WHAT THE EXERCISE ASKS >>
Please copy every line of the data in which the string "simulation" appears.
** Opening PROVIDED DATA block **
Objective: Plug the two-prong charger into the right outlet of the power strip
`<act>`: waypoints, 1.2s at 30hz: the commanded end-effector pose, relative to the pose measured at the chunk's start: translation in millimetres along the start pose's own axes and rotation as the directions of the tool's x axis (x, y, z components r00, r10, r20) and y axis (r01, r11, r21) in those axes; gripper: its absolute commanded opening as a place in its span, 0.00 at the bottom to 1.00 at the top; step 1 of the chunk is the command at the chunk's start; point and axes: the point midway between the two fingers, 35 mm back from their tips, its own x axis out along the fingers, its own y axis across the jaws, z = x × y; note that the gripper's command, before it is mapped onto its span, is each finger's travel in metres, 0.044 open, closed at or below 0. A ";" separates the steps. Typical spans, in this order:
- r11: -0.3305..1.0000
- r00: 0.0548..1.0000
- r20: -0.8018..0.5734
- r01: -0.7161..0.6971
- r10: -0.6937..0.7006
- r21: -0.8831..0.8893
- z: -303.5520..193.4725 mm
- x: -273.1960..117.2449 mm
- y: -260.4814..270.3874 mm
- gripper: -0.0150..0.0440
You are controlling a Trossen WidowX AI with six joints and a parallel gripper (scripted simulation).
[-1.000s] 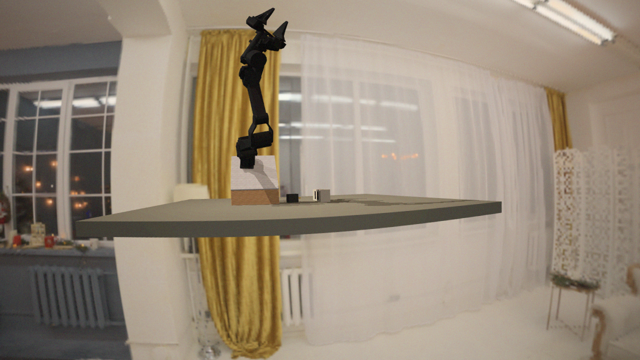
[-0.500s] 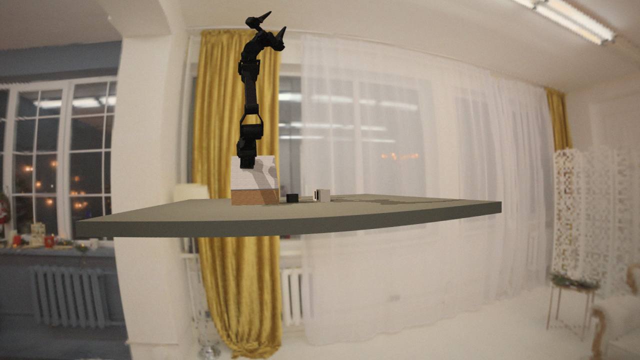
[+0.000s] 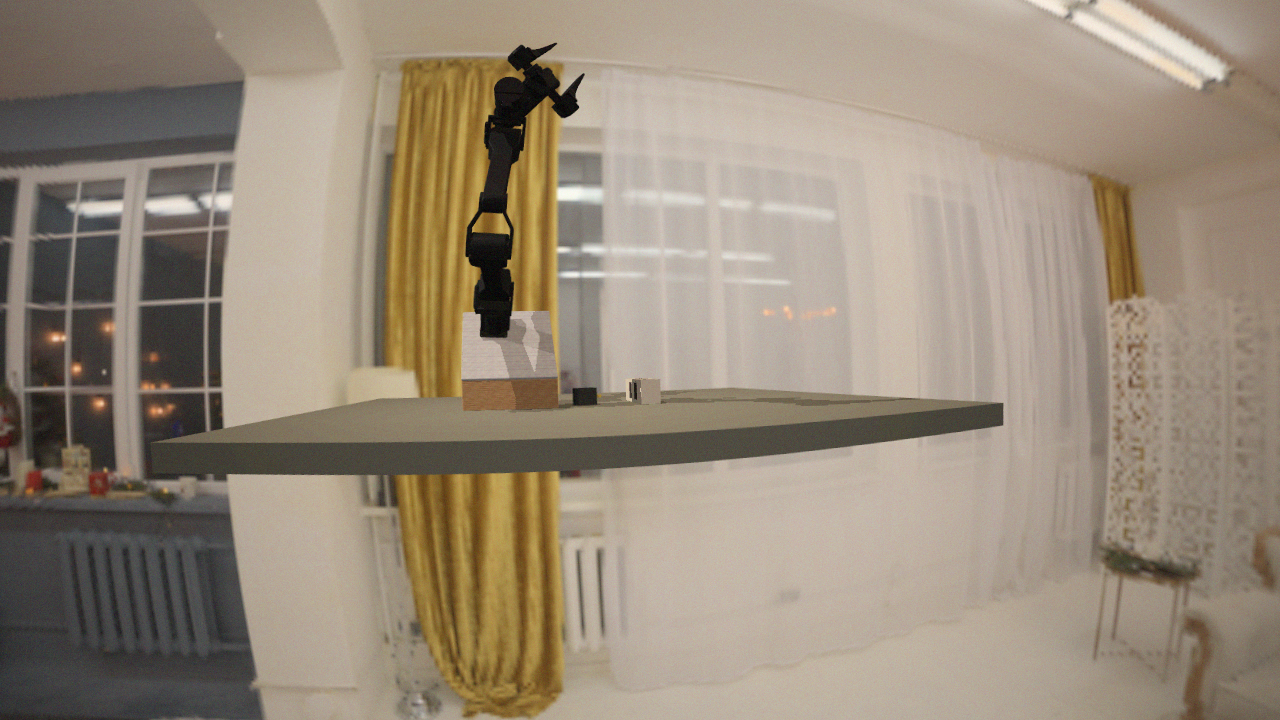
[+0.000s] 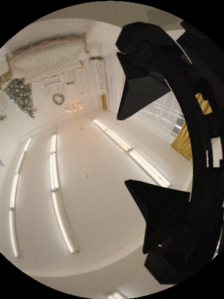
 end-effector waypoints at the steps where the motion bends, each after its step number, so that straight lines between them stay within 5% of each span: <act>1: 0.994 0.998 -0.026 0.059 -0.062 -0.091 -19.1 6.6 -20.4 1.00; 24: 0.763 0.882 -0.080 0.352 -0.464 -0.542 -88.0 23.9 -171.9 1.00; 36: 0.556 0.744 -0.055 0.445 -0.665 -0.702 -100.4 9.7 -261.0 1.00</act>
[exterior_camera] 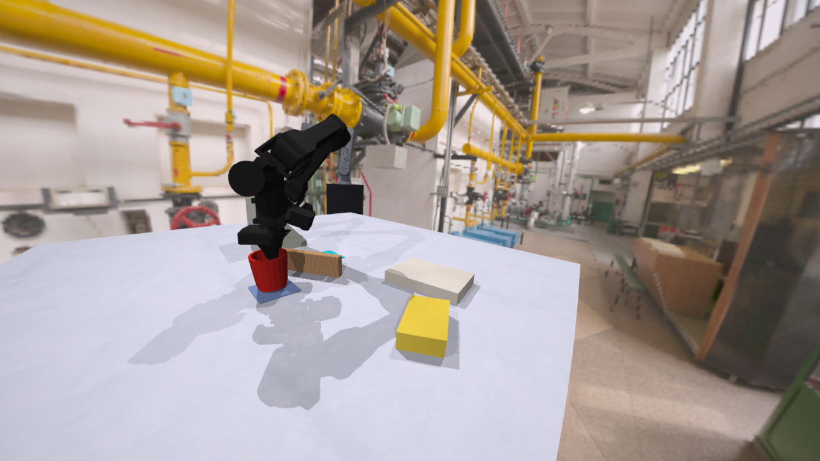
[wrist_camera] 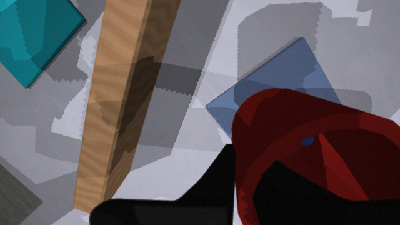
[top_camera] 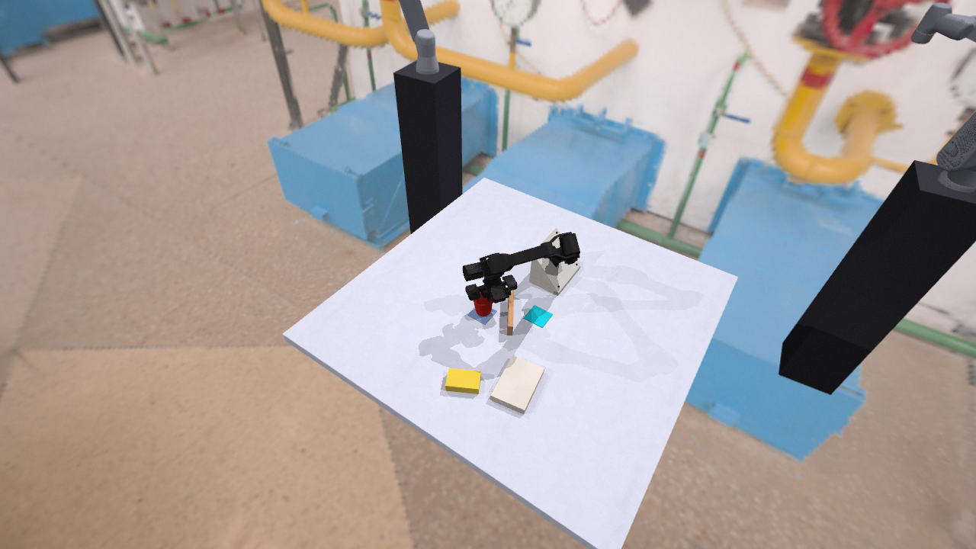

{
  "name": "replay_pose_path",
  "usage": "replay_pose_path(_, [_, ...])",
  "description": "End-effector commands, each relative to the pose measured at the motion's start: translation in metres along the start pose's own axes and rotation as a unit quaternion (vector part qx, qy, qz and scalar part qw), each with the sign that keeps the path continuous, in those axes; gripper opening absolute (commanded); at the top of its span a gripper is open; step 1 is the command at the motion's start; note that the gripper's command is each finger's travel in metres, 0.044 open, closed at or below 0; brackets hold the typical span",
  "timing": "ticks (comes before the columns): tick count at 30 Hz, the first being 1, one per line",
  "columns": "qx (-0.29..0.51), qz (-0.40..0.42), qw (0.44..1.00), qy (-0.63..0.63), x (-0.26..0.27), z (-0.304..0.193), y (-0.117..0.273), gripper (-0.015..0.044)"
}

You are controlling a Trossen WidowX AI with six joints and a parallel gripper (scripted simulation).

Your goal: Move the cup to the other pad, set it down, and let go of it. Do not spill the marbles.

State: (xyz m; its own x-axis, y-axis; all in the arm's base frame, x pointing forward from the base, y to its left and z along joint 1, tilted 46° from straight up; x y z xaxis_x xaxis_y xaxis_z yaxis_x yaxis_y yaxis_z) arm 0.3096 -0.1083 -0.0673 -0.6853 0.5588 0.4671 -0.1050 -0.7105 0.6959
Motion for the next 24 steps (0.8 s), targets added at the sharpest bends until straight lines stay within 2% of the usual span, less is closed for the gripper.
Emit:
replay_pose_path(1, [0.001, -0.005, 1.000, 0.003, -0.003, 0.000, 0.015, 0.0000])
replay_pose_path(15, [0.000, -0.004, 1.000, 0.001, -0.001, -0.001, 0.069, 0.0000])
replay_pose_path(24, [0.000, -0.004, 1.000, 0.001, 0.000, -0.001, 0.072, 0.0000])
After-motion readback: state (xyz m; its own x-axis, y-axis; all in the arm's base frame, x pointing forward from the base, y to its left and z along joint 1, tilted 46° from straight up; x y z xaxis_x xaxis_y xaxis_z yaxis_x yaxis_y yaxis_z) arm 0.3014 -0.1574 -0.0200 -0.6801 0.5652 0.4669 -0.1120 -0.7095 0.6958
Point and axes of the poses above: the point midway between the two fingers, 35 mm back from their tips, its own y axis back along the fingers, its own x axis across the jaws, z = x × y, the point moved 2 cm from there along y, back along the fingers, and after that the axes turned 7 degrees about -y, right-handed, at the moved point
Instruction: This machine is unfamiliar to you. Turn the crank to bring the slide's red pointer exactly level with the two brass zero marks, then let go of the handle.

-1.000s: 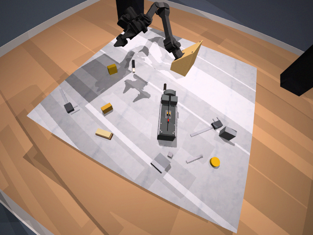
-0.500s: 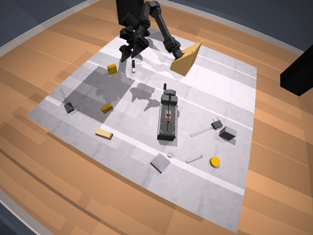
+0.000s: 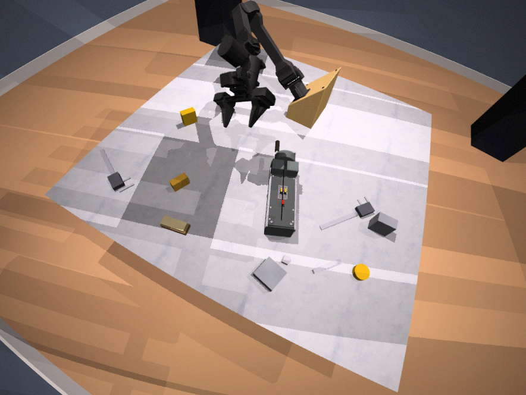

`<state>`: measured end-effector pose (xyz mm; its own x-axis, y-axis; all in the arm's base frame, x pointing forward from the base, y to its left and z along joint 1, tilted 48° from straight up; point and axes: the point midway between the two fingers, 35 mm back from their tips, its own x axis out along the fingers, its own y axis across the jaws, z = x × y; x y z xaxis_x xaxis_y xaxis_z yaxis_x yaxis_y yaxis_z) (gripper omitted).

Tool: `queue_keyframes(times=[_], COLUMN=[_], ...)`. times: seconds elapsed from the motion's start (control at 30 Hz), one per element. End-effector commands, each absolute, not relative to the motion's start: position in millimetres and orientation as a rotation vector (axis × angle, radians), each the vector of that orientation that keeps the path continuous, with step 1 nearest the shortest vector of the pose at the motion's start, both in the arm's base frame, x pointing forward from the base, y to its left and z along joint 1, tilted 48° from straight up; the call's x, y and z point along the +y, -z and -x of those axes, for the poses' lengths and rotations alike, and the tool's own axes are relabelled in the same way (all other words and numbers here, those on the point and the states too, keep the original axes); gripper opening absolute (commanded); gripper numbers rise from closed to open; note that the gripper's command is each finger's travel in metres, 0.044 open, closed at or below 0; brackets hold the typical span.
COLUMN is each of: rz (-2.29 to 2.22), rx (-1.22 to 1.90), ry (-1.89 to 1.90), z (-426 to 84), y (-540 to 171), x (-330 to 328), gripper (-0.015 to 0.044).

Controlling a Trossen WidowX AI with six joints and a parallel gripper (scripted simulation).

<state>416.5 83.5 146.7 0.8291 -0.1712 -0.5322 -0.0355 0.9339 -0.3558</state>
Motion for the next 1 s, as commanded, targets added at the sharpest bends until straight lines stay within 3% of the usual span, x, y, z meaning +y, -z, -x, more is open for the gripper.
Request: queue_keyframes(times=[0.0,0.77,0.97], rz=[0.441,0.916,0.931], rx=[0.646,0.858,0.862], ry=[0.070,0.127,0.129], z=[-420.3,-411.3,-412.1], y=[-126.2,-3.5,14.2], x=[99.4,165.1,152.6], gripper=[0.0440,0.0440,0.0440])
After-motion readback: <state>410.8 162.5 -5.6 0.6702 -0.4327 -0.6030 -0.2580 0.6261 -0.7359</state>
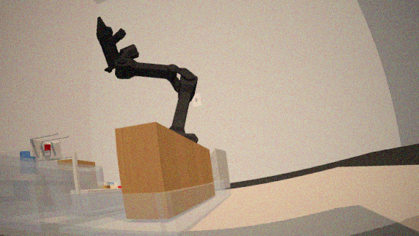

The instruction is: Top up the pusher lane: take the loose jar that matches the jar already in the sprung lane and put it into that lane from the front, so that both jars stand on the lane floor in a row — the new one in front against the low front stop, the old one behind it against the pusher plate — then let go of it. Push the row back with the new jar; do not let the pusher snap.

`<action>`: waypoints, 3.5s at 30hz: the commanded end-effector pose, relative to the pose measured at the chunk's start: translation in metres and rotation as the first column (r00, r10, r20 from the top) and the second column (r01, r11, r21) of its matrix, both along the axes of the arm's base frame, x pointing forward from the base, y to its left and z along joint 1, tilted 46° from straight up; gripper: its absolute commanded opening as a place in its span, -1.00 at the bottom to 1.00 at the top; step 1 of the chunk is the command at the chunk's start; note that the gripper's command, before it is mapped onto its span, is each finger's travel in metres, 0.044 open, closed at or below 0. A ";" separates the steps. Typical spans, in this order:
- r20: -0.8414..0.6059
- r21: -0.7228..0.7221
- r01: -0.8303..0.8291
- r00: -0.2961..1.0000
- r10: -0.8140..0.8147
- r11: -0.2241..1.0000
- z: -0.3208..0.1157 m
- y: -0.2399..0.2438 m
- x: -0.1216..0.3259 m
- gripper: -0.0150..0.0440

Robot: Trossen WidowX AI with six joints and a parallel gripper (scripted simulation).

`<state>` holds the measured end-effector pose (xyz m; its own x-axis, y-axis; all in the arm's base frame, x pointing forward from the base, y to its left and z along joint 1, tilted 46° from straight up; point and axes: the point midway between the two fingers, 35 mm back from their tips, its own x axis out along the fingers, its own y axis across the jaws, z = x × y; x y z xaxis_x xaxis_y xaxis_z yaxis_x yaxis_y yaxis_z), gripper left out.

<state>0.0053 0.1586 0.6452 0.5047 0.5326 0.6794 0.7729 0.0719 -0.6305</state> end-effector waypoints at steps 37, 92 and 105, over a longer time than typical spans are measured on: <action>-0.822 0.283 0.959 0.244 0.514 -0.001 -0.343 -0.236 0.372 1.00; -0.753 -0.656 0.747 -0.658 0.024 -0.105 -0.533 -0.247 0.295 0.47; -0.753 -0.656 0.747 -0.658 0.024 -0.105 -0.533 -0.247 0.295 -0.03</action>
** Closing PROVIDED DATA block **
PROBLEM SOLUTION >>
You are controlling a Trossen WidowX AI with six joints and a parallel gripper (scripted simulation).
You are controlling a Trossen WidowX AI with six joints and a parallel gripper (scripted simulation).
Controlling a Trossen WidowX AI with six joints and a parallel gripper (scripted simulation).
Robot: Trossen WidowX AI with six joints and a parallel gripper (scripted simulation).

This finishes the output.